Festival Que du feu 2024 encart

BLIND : UN RÊVE ÉVEILLÉ

Un film de Eskil Vogt

Quand l'imagination remplace la vue

Ingrid est aveugle depuis quelques semaines. Elle passe son temps à essayer de visualiser ce qui l'entoure mais elle ne quitte pratiquement jamais son appartement. Pour passer le temps, pendant que son mari s'absente pour son travail, elle écrit sur des personnages fictifs ou inspirés de gens qu'elle connaît…

À travers son premier long-métrage, le co-scénariste de l'excellent "Oslo, 31 août" nous plonge dans le mental d'une femme récemment atteinte de cécité. Il est bien rare de voir des films sur ce handicap et surtout si intelligemment traité. La douce voix-off d'Ingrid nous happe dès le départ, racontant d'abord comment elle tente de visualiser les choses, puis narrant la vie privée de personnes qu'elle semble intimement connaître. Ses descriptions embarrassantes sont truffées d'un humour doux-amer rappelant souvent la détresse de ces individus, mais de manière légère.

Ingrid est souvent seule. Son mari, Morten, est souvent au travail et il prépare de surcroît un événement pour un immeuble qu'il doit livrer. Isolée, mais à la libido bien active, elle se demande pourquoi il ne se laisse pas toucher. Alors, elle écrit, s'imagine qu'il la trompe et s'invente des histoires salaces. L'érotisme est très présent dans le film et Eskil Vogt capture toute la sensualité des pensées de son héroïne livrée à elle-même. On reconnaît également la patte du scénariste dans les dialogues et la narration subtile et délicate.

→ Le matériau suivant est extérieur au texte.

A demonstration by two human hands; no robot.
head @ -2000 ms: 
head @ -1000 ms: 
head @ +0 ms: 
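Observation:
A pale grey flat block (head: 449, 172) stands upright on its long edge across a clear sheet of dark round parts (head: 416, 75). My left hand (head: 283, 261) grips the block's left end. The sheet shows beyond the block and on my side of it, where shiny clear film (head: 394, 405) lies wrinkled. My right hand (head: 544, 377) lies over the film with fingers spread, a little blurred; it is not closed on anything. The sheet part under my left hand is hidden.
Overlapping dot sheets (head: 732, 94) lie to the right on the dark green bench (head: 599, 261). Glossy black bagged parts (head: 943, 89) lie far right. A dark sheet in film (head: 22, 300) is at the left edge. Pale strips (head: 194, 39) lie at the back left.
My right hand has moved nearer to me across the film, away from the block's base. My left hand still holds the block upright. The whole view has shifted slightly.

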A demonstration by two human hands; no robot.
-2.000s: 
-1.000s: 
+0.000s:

Car le récit est difficile à saisir. Le mélange constant de la réalité avec la fiction qu'est en train d'écrire Ingrid déroute et perturbe la lecture du film lorsque la frontière se fait de plus en plus ténue. Il faut finalement se rendre compte qu'Eskil Vogt nous a plongé, à travers le regard de cette jeune femme aveugle, dans l'univers de cette dernière, et que bien des plans que nous observons à l'écran ne sont en fait que le fruit de son imagination. C'est un vrai plaisir, tantôt de se laisser berner par cette narration, tantôt de tenter de discerner le vrai du faux. "Blind" stimule l'intellect aussi bien que les sens avec une adresse et un raffinement qui rendent l'œuvre unique et très intéressante.